From the first line to the last, print the data exactly.
== Segment start ==
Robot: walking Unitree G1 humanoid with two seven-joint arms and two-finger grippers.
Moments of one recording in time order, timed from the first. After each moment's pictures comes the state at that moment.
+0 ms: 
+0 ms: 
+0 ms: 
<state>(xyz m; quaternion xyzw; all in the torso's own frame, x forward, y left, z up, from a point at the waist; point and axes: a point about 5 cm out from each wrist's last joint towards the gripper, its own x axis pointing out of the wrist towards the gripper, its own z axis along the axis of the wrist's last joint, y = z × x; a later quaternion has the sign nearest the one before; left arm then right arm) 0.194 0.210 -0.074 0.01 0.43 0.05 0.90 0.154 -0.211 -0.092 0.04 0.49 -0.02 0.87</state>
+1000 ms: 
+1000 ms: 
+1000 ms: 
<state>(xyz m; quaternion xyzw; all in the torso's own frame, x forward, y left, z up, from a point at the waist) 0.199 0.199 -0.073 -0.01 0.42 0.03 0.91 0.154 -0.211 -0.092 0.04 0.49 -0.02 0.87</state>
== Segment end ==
- ANSWER SECTION -
Robot: walking Unitree G1 humanoid with two seven-joint arms and two-finger grippers.
Moments of one recording in time order, timed from the first. After each moment's pictures comes the state at that moment.
+0 ms: 
+0 ms: 
+0 ms: 
<state>(xyz m; quaternion xyzw; all in the torso's own frame, x forward, y left, z up, from a point at the waist; point and axes: a point about 5 cm out from each wrist's last joint towards the gripper, its own x axis pointing out of the wrist towards the gripper, its own z axis along the axis of the wrist's last joint, y = z × x; a later quaternion has the sign nearest the one before; left arm then right arm) 0.194 0.210 -0.074 0.01 0.43 0.05 0.90 0.154 -0.211 -0.092 0.04 0.49 -0.02 0.87</state>
+1000 ms: 
+1000 ms: 
+1000 ms: 
<state>(xyz m; quaternion xyzw; all in the torso's own frame, x forward, y left, z up, from a point at the waist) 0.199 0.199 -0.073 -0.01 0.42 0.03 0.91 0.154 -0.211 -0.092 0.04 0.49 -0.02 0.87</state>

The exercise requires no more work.